**What the task requires**
The lines you return should be those containing the string "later", taken from the data below.
Start of Exercise material
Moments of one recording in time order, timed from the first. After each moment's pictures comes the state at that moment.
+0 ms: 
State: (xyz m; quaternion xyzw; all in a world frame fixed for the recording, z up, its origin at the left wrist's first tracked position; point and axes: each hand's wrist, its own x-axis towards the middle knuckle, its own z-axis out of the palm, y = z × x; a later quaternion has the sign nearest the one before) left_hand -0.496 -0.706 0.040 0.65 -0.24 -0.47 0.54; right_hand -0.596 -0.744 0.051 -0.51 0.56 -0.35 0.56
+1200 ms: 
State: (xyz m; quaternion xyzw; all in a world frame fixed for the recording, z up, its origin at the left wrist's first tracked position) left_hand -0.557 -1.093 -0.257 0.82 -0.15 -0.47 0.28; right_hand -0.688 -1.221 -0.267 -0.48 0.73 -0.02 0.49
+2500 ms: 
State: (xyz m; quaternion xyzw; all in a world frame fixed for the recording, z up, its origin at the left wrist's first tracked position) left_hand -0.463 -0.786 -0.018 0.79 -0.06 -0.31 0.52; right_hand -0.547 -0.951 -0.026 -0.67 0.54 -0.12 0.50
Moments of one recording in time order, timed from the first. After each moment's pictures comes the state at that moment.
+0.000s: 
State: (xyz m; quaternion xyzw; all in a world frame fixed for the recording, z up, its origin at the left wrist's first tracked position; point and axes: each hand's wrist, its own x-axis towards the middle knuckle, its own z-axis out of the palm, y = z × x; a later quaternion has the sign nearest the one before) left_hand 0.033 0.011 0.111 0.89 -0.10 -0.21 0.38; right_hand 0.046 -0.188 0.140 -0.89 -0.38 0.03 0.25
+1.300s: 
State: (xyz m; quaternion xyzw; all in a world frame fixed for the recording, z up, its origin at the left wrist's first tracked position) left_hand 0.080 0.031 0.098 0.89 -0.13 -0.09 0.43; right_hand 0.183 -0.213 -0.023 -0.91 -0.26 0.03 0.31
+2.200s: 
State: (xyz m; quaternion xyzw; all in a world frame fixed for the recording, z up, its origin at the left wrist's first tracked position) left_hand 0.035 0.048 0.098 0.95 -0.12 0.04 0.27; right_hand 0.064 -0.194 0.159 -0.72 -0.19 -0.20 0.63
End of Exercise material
**Written response**
State: (xyz m; quaternion xyzw; all in a world frame fixed for the recording, z up, its origin at the left wrist's first tracked position; point and axes: each hand's wrist, its own x-axis towards the middle knuckle, its own z-axis out of the palm, y = z × x; a later quaternion has the sign nearest the one before) left_hand -0.496 -0.706 0.040 0.65 -0.24 -0.47 0.54; right_hand -0.596 -0.744 0.051 -0.51 0.56 -0.35 0.56
State: (xyz m; quaternion xyzw; all in a world frame fixed for the recording, z up, its origin at the left wrist's first tracked position; point and axes: each hand's wrist, its own x-axis towards the middle knuckle, its own z-axis out of the palm, y = z × x; a later quaternion has the sign nearest the one before) left_hand 0.033 0.011 0.111 0.89 -0.10 -0.21 0.38; right_hand 0.046 -0.188 0.140 -0.89 -0.38 0.03 0.25

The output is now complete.